A curiosa relação de morde e assopra do governo Bolsonaro com Guedes
Ministro ainda tenta emplacar sua agenda liberal apesar de estar escanteado e não contar com a simpatia da campanha do presidente
O ministro da Economia, Paulo Guedes, não vive seu melhor momento no governo. Enquanto trabalha nos bastidores na tentativa de salvar sua agenda, o fogo amigo vem de várias frentes. Os afagos, também. Guedes vem sofrendo com o enxugamento de suas atribuições, direcionadas ora para o ministro da Infraestrutura, Tarcísio Gomes de Freitas, ora para o da Casa Civil, Ciro Nogueira, ora para o do Trabalho, de Onyx Lorenzoni. Mas mantém-se confiante — ou pelo menos é isso que deixa transparecer aos aliados.
Ele, agora, bate na tecla de que vai conseguir aprovar uma reforma tributária e dar vazão às privatizações ainda este ano, algo que tenta desde 2019. A meses da eleição, ele defende que o andamento de sua agenda é fundamental para atrair de volta o eleitor menos, diga-se, ferrenho do presidente Jair Bolsonaro e o mercado — que já olha com menos repulsa até mesmo para o ex-presidente Luiz Inácio Lula da Silva, do PT. Em meio às pressões e ao derretimento de sua agenda, Guedes ganhou um afago do presidente Bolsonaro nesta semana.
“Apesar de todos os problemas, graças a Deus, o Brasil na economia vai bem e eu fico feliz com isso por estar à frente do Executivo e ter pessoas maravilhosas ao meu lado realmente comprometidas com o destino da nossa nação”, disse Bolsonaro em um evento público. “Falar em economia, Paulo, você fala melhor do que eu, obviamente né? Eu costumo dizer que eu entendo tanto de economia quanto você de política. Então, nós somos um casal perfeito, eu não entro na área dele, ele não dá peruada na minha área. Ele dá cada peruada que você cai para trás”, disse o presidente.
Mas nem tudo são flores. Aos secretários, Guedes diz-se confiante com o desenho das diretrizes econômicas de um eventual segundo mandato de Bolsonaro, mas vem enfrentando resistências públicas e privadas. Uma ala significativa do PL, partido de Bolsonaro, torce o nariz para o ministro e defende que Guedes é nocivo para as intenções eleitorais do presidente. Esse discurso encontra coro em ministros palacianos, que sopram aos ouvidos do presidente que Guedes mais atrapalha do que ajuda.
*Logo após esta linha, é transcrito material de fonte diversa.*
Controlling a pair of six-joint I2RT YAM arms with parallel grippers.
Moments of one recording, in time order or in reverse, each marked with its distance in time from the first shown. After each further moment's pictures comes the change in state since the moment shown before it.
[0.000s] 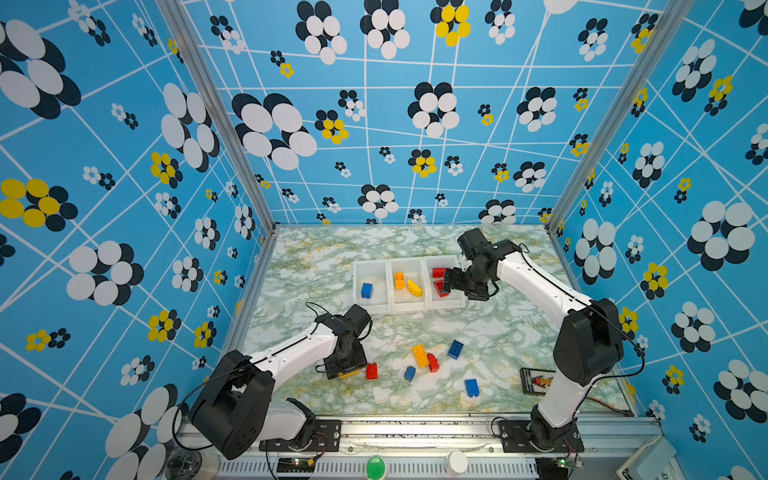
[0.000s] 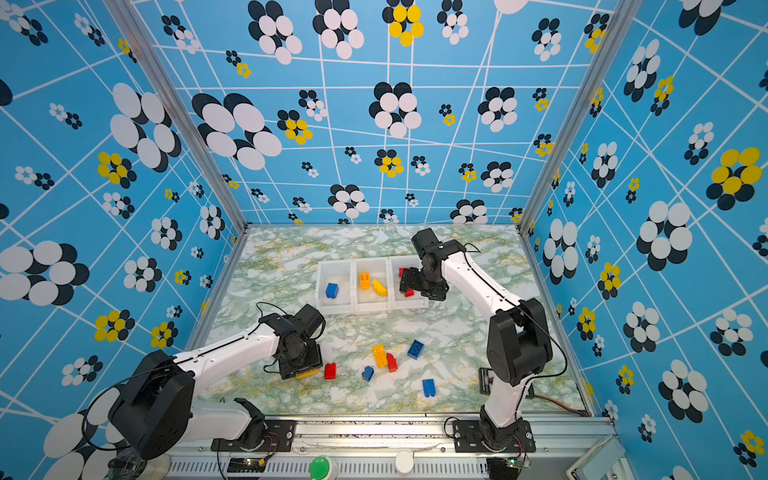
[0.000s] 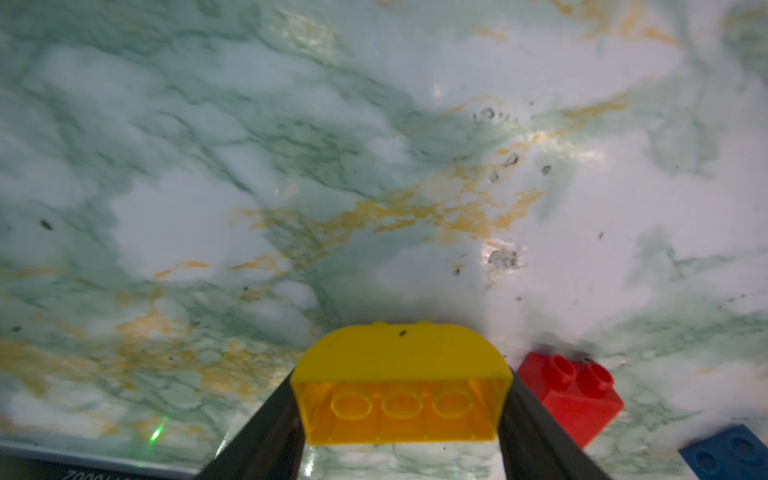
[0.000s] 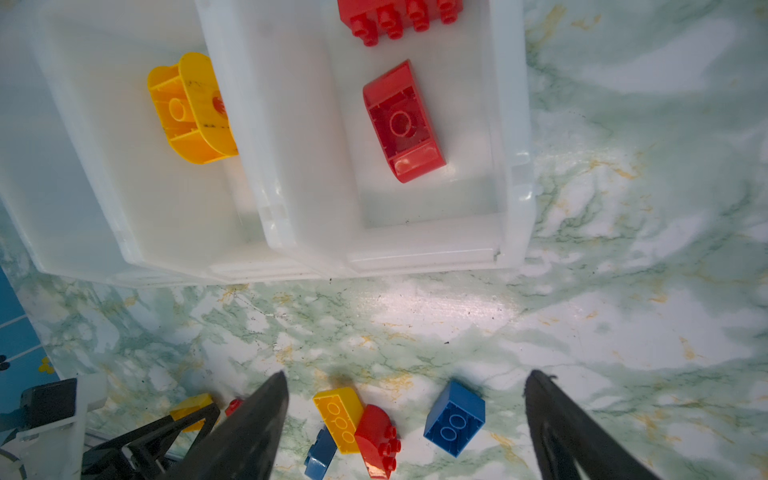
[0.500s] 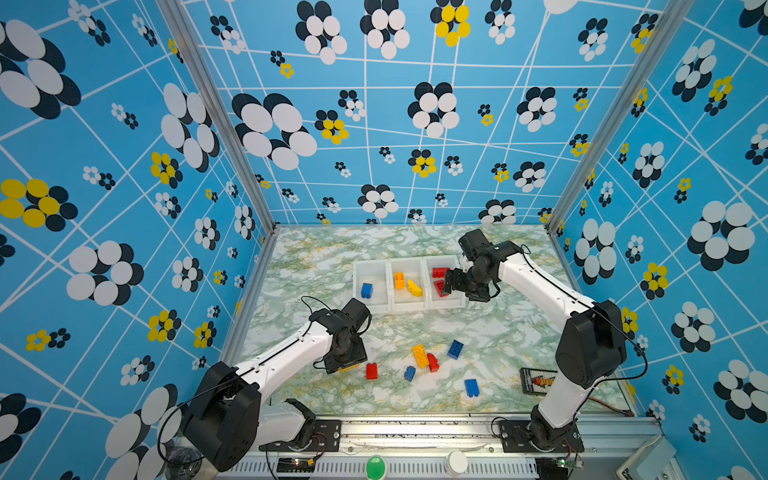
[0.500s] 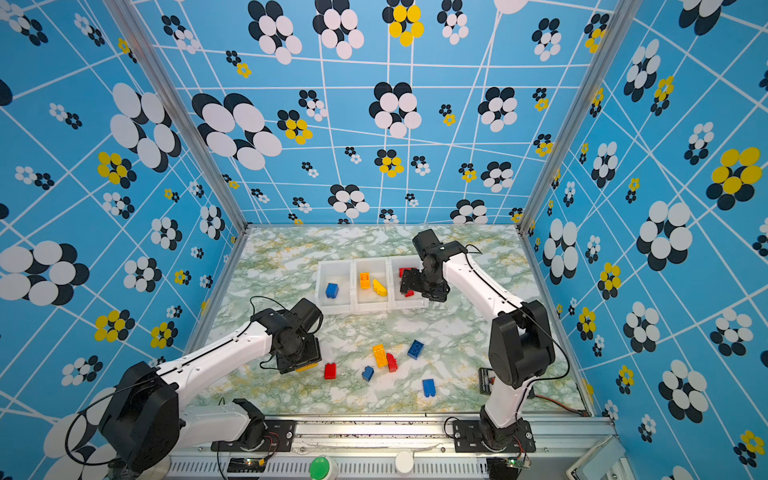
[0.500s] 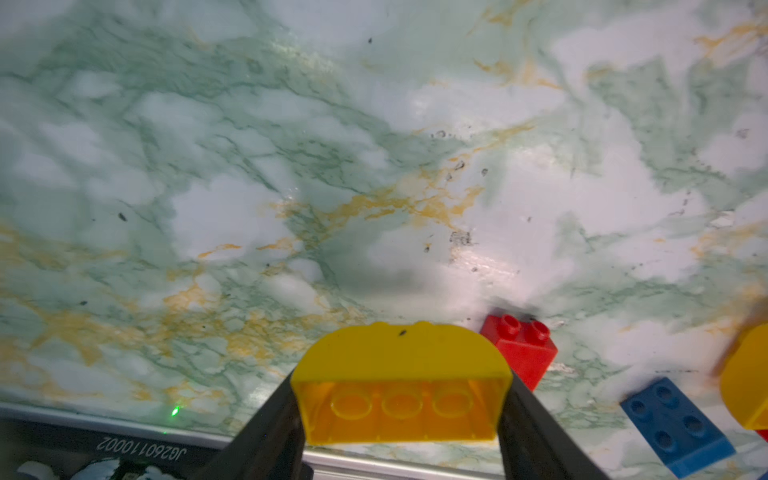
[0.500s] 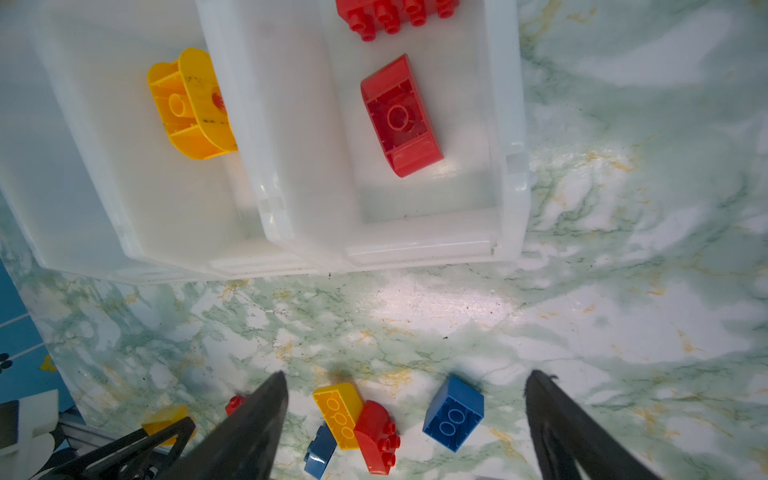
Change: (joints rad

O ministro resiste e, ainda, tem a confiança de Bolsonaro — mas cada dia menos.
Bolsonaro vê em Guedes a última ponte com a parte dos eleitores que o elevou à Presidência da República, mas o próprio ministro admite que o apoio recebido caiu “de 90% para 60%”. Apesar de estar empenhado em estar com Bolsonaro para eventuais quatro anos mais, membros do próprio ministério admitem que ainda não há sinalização formal de que Guedes responderá pela agenda durante as eleições — talvez, nem num segundo mandato. Em entrevista ao jornal O Globo, o filho mais velho do presidente, Flavio Bolsonaro, tergiversou e colocou nas mãos de Guedes a permanência.
“Eu não sei se ele seguiria no cargo em um segundo governo. Depende da disposição dele, que é cansativo”, disse. “Se ele quiser continuar dando sua contribuição, o presidente Bolsonaro vai indiscutivelmente topar na hora, mas não sabemos os planos pessoais dele”, afirmou. Não é bem assim. Guedes sabe que seu papel envolve ser o “burocrata malvado” no governo, enquanto a ala política sorri e provém benesses eleitoreiras. “Eu sou o chato que barra, e tenho que ser. Ministro da Economia não pode ser visto como o bonzinho que dá dinheiro”, afirmou em uma reunião com Bolsonaro e ministros.